Your job is to write out each record precisely as it stands.
### INPUT
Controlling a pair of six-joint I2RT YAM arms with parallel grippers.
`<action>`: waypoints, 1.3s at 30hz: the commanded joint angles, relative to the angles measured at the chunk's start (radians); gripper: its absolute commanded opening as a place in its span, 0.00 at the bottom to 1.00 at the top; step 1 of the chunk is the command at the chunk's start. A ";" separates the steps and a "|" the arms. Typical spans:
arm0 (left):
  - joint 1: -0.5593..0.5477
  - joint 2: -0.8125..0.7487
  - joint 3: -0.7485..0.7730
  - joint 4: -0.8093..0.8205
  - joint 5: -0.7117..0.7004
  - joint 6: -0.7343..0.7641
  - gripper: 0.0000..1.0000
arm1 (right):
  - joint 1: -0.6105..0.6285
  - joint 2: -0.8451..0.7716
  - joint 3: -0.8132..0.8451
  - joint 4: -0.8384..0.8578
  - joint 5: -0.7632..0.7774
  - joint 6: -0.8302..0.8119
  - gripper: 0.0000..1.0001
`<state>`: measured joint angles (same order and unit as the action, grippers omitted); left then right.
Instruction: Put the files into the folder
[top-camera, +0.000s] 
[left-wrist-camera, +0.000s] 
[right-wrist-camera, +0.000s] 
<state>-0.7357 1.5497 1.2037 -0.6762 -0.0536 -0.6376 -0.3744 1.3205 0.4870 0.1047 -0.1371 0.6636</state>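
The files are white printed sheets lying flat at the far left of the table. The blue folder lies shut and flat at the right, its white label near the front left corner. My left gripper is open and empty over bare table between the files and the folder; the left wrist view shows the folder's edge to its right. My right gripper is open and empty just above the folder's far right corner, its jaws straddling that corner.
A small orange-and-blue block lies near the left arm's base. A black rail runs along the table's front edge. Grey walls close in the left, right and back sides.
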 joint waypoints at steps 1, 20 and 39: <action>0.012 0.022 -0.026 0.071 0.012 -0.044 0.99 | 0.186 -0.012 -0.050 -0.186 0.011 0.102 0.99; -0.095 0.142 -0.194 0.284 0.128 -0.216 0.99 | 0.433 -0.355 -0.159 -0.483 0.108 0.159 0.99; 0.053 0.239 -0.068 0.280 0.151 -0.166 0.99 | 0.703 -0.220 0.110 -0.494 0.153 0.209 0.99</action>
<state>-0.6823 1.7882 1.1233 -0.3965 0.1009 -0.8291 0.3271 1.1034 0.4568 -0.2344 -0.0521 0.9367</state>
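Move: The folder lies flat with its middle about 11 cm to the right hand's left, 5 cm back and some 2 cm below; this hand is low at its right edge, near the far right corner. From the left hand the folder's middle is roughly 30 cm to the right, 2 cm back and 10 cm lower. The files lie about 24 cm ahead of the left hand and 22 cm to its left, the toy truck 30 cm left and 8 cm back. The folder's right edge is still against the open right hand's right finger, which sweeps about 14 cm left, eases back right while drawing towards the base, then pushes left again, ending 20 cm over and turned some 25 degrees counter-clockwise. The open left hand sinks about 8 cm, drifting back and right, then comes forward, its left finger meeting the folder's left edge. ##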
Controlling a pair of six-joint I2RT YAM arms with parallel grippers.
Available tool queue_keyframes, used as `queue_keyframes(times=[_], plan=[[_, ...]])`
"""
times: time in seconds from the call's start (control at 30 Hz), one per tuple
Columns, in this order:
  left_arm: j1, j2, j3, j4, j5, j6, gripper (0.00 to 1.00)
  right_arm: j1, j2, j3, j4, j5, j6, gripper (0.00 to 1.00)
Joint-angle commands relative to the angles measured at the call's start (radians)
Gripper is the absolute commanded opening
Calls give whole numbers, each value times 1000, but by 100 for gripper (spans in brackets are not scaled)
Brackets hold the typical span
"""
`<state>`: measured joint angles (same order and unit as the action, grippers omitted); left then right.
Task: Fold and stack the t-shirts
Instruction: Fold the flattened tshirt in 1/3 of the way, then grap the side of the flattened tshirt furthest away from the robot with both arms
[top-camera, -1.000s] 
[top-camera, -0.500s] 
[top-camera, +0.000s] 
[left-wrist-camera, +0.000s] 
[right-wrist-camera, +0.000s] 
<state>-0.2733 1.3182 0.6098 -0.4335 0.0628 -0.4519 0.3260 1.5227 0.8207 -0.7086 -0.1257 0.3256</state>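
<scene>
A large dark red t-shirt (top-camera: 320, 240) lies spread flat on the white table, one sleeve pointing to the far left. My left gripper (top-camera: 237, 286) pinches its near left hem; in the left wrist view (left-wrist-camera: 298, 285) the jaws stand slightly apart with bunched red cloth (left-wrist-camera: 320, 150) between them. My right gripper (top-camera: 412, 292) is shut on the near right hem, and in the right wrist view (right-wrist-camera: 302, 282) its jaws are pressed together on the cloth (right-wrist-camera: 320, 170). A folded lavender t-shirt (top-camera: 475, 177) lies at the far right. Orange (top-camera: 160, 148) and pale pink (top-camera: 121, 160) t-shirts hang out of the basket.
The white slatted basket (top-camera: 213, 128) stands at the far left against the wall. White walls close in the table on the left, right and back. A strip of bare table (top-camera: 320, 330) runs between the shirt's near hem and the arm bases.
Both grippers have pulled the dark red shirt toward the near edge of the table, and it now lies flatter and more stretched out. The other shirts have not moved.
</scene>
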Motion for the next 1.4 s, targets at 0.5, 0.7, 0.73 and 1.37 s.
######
• SOLUTION TO THIS PROBLEM:
Controlling a pair of six-joint I2RT YAM arms with parallel grippers.
`<action>`: waypoints, 1.3s at 30hz: the commanded joint angles, relative to the angles measured at the chunk's start (radians); gripper: its absolute commanded opening as a place in its span, 0.00 at the bottom to 1.00 at the top; step 1 of the chunk is the command at the chunk's start. A ";" separates the steps and a "|" the arms. Typical spans:
arm0 (left):
  - joint 1: -0.5593..0.5477
  - joint 2: -0.8125..0.7487
  - joint 3: -0.7485..0.7730
  - joint 4: -0.8093..0.8205
  - joint 5: -0.7117..0.7004
  - joint 6: -0.7343..0.7641
  - gripper: 0.0000..1.0000
arm1 (right):
  - joint 1: -0.6105..0.6285
  - joint 2: -0.8451..0.7716
  - joint 3: -0.8132..0.8451
  - joint 4: -0.8384..0.8578
  - joint 5: -0.7632..0.7774
  - joint 6: -0.8302..0.8119
  - gripper: 0.0000..1.0001
`<state>`: measured joint angles (same order and unit as the action, grippers omitted); left then right.
Instruction: Put the files into the folder
[top-camera, +0.000s] 
[left-wrist-camera, +0.000s] 
[right-wrist-camera, +0.000s] 
<state>-0.7357 1.5497 1.2037 -0.6762 -0.0536 -0.6376 -0.3744 1.3205 0.4870 0.1047 -0.1371 0.6636</state>
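The files are white printed sheets lying flat at the far left of the table. The blue folder lies shut and flat at the right, its white label near the front left corner. My left gripper is open and empty over bare table between the files and the folder; the left wrist view shows the folder's edge to its right. My right gripper is open and empty just above the folder's far right corner, its jaws straddling that corner.
A small orange-and-blue block lies near the left arm's base. A black rail runs along the table's front edge. Grey walls close in the left, right and back sides.
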 joint waypoints at steps 1, 20 and 39: <action>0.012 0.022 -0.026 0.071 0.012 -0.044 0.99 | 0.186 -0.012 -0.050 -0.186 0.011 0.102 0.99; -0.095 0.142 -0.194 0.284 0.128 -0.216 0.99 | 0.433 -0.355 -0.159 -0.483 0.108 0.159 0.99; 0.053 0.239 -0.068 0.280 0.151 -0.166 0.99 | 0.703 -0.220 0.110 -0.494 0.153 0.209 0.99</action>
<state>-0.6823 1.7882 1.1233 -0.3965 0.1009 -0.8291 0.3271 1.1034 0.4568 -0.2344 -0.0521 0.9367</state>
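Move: The folder lies flat with its middle about 11 cm to the right hand's left, 5 cm back and some 2 cm below; this hand is low at its right edge, near the far right corner. From the left hand the folder's middle is roughly 30 cm to the right, 2 cm back and 10 cm lower. The files lie about 24 cm ahead of the left hand and 22 cm to its left, the toy truck 30 cm left and 8 cm back. The folder's right edge is still against the open right hand's right finger, which sweeps about 14 cm left, eases back right while drawing towards the base, then pushes left again, ending 20 cm over and turned some 25 degrees counter-clockwise. The open left hand sinks about 8 cm, drifting back and right, then comes forward, its left finger meeting the folder's left edge. ##
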Controlling a pair of six-joint I2RT YAM arms with parallel grippers.
Available tool queue_keyframes, used as `queue_keyframes(times=[_], plan=[[_, ...]])`
"""
times: time in seconds from the call's start (control at 30 Hz), one per tuple
Columns, in this order:
  left_arm: j1, j2, j3, j4, j5, j6, gripper (0.00 to 1.00)
  right_arm: j1, j2, j3, j4, j5, j6, gripper (0.00 to 1.00)
Joint-angle commands relative to the angles measured at the call's start (radians)
Gripper is the absolute commanded opening
Calls give whole numbers, each value times 1000, but by 100 for gripper (spans in brackets are not scaled)
Brackets hold the typical span
"""
`<state>`: measured joint angles (same order and unit as the action, grippers omitted); left then right.
Task: Fold and stack the t-shirts
Instruction: Fold the flattened tshirt in 1/3 of the way, then grap the side of the flattened tshirt furthest away from the robot with both arms
[top-camera, -1.000s] 
[top-camera, -0.500s] 
[top-camera, +0.000s] 
[left-wrist-camera, +0.000s] 
[right-wrist-camera, +0.000s] 
<state>-0.2733 1.3182 0.6098 -0.4335 0.0628 -0.4519 0.3260 1.5227 0.8207 -0.7086 -0.1257 0.3256</state>
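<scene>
A large dark red t-shirt (top-camera: 320, 240) lies spread flat on the white table, one sleeve pointing to the far left. My left gripper (top-camera: 237, 286) pinches its near left hem; in the left wrist view (left-wrist-camera: 298, 285) the jaws stand slightly apart with bunched red cloth (left-wrist-camera: 320, 150) between them. My right gripper (top-camera: 412, 292) is shut on the near right hem, and in the right wrist view (right-wrist-camera: 302, 282) its jaws are pressed together on the cloth (right-wrist-camera: 320, 170). A folded lavender t-shirt (top-camera: 475, 177) lies at the far right. Orange (top-camera: 160, 148) and pale pink (top-camera: 121, 160) t-shirts hang out of the basket.
The white slatted basket (top-camera: 213, 128) stands at the far left against the wall. White walls close in the table on the left, right and back. A strip of bare table (top-camera: 320, 330) runs between the shirt's near hem and the arm bases.
Both grippers have pulled the dark red shirt toward the near edge of the table, and it now lies flatter and more stretched out. The other shirts have not moved.
</scene>
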Motion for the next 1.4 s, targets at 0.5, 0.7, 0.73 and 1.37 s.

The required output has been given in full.